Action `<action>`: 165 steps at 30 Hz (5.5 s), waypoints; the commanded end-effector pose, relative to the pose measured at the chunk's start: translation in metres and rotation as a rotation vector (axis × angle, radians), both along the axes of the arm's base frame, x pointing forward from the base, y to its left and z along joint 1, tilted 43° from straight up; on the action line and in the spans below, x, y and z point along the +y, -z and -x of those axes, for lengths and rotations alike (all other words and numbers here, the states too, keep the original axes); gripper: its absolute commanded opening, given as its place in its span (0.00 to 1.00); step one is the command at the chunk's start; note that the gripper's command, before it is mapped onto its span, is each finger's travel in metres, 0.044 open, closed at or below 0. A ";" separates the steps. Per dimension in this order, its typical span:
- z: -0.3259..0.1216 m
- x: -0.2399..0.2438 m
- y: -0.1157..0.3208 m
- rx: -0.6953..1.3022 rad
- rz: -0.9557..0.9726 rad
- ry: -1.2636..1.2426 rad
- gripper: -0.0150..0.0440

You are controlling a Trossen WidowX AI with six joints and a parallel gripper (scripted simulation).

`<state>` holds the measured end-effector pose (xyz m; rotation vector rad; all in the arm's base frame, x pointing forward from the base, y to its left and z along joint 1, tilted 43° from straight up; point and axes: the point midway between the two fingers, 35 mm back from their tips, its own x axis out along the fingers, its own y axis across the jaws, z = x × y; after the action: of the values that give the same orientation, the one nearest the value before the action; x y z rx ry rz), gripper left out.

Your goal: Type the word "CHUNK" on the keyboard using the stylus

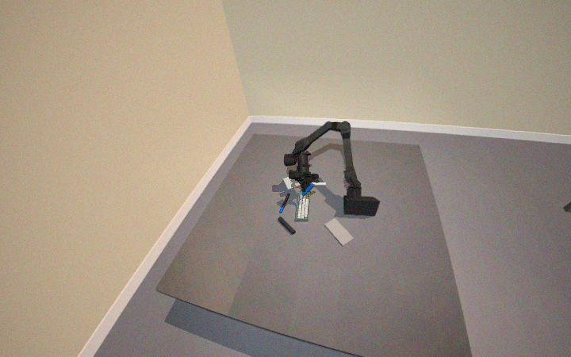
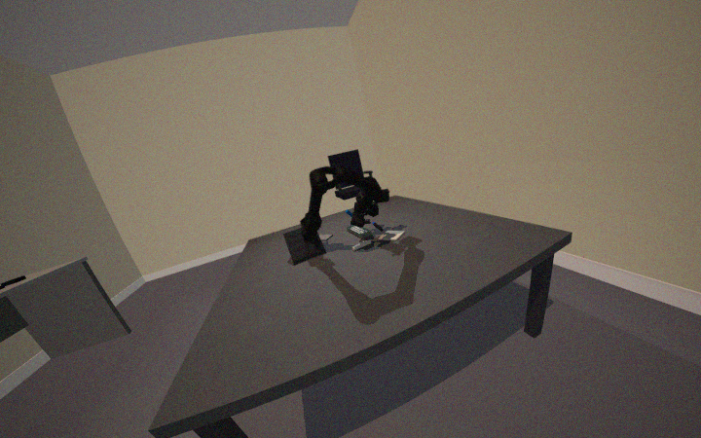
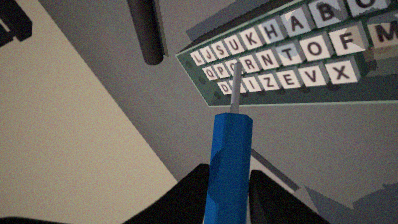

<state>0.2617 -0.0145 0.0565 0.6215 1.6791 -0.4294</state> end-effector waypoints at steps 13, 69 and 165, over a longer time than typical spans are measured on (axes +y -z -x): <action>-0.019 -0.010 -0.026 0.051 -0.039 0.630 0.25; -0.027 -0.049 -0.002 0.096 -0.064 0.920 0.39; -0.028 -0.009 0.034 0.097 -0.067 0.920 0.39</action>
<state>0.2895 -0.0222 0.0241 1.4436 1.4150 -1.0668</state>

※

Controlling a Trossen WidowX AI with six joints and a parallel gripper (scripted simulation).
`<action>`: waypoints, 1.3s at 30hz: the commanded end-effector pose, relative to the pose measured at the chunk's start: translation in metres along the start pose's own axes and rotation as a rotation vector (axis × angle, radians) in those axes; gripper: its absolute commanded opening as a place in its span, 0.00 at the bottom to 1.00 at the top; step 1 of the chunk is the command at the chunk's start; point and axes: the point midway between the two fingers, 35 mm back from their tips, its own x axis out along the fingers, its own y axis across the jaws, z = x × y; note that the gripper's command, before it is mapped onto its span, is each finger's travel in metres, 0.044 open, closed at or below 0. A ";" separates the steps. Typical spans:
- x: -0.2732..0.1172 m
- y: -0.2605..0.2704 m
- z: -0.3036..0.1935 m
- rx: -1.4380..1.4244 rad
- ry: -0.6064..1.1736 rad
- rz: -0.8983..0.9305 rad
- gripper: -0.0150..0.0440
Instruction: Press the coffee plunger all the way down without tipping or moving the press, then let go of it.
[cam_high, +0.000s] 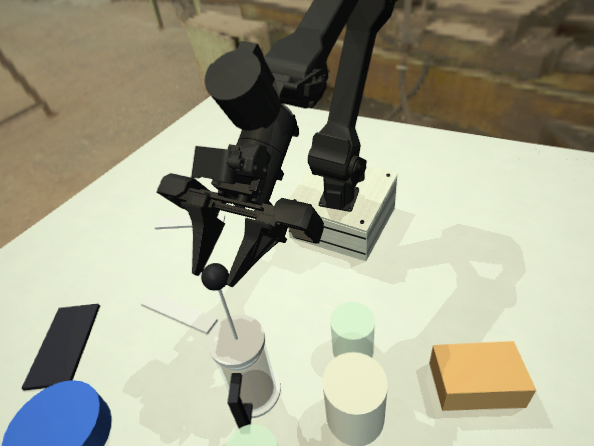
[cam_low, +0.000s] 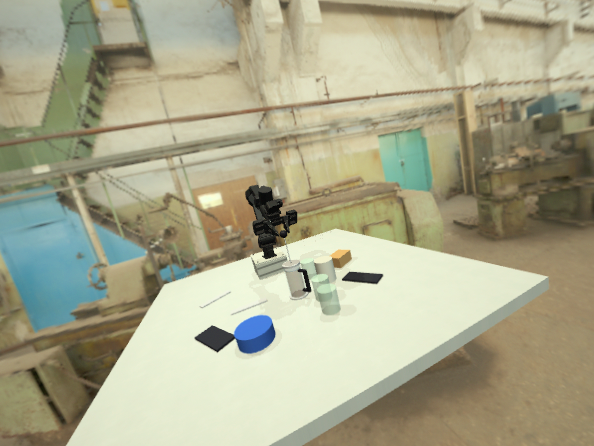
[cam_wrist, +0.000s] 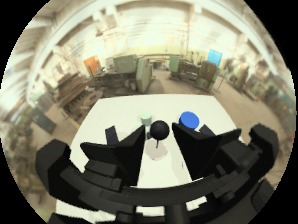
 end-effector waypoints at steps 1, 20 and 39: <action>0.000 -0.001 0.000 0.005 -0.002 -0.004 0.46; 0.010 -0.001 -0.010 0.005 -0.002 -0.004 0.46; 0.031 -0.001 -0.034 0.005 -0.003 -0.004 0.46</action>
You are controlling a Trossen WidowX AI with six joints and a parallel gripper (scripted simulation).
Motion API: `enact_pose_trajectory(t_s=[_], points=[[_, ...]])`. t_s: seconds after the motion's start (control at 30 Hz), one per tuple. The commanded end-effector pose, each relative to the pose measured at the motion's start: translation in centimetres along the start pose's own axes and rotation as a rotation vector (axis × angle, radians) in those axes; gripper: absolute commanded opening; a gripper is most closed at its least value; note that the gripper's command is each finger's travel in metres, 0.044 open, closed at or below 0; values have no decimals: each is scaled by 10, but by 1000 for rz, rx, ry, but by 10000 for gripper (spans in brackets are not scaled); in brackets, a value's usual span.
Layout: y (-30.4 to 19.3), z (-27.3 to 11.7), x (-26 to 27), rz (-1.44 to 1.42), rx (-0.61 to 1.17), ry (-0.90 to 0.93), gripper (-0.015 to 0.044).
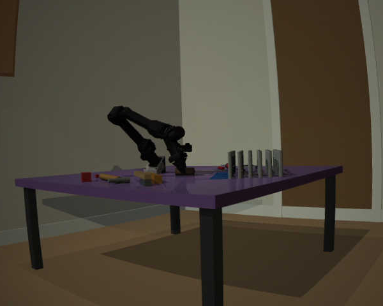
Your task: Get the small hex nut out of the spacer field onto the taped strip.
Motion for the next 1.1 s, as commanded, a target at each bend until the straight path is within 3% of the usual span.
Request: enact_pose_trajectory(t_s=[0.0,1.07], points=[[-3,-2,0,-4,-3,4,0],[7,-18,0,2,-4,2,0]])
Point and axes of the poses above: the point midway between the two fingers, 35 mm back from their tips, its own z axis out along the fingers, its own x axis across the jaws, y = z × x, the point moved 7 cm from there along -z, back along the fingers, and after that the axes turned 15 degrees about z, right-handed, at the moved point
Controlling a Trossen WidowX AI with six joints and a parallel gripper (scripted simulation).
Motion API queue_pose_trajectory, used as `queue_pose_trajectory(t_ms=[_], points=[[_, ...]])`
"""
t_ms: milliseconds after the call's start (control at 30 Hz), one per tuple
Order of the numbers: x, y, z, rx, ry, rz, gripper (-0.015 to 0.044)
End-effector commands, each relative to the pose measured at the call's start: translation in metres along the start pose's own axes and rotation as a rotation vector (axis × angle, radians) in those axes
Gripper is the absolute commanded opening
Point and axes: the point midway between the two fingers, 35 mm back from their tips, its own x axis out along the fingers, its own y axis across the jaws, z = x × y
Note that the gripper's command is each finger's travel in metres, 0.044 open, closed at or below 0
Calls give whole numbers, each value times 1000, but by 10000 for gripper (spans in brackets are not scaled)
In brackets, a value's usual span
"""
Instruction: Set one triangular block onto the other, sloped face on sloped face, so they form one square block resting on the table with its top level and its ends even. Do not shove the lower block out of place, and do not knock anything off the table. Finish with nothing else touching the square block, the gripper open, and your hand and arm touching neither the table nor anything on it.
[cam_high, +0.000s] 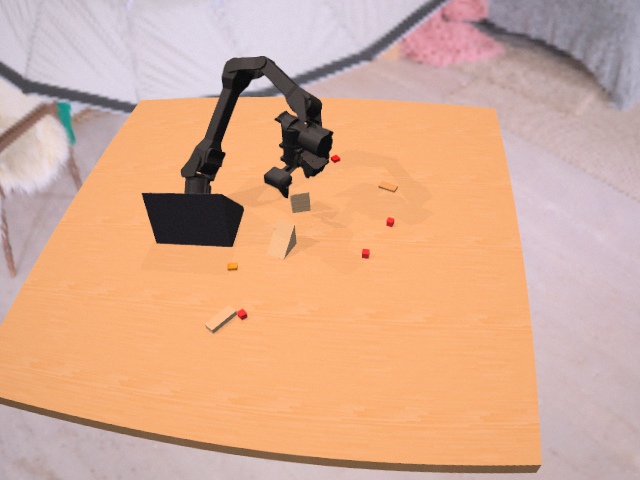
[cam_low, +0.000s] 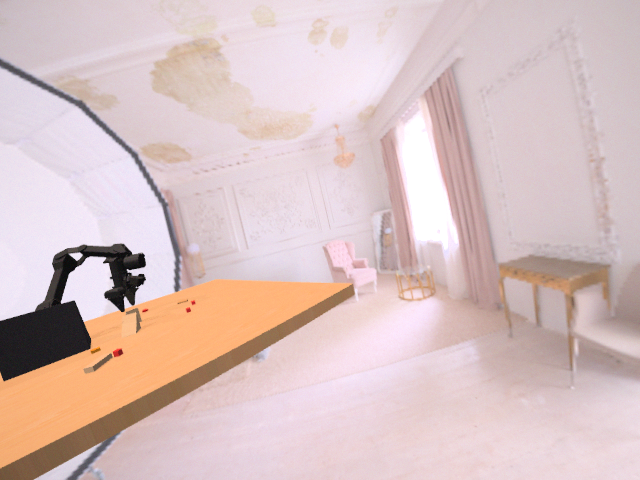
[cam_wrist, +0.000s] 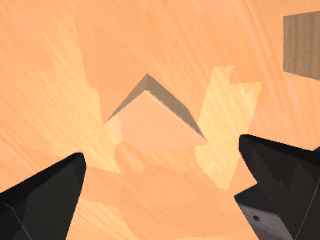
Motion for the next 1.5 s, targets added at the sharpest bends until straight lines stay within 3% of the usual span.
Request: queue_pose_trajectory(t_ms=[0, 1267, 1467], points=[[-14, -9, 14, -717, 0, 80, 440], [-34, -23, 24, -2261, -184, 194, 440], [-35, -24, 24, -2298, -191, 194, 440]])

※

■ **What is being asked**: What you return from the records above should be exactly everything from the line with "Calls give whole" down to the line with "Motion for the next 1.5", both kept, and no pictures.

■ **Solution to this problem**:
Calls give whole numbers, each value times 1000, but by 10000 for gripper (spans in brackets are not scaled)
In brackets, a value's usual span
"""
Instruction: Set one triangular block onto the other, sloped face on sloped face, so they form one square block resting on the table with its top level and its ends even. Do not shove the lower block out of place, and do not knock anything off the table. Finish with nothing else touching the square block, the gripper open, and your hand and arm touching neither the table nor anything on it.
[cam_high, +0.000s] 
[cam_low, +0.000s] 
[cam_wrist, +0.000s] 
Motion for the next 1.5 s, targets added at the sharpest bends until straight lines stay within 3% of the usual span.

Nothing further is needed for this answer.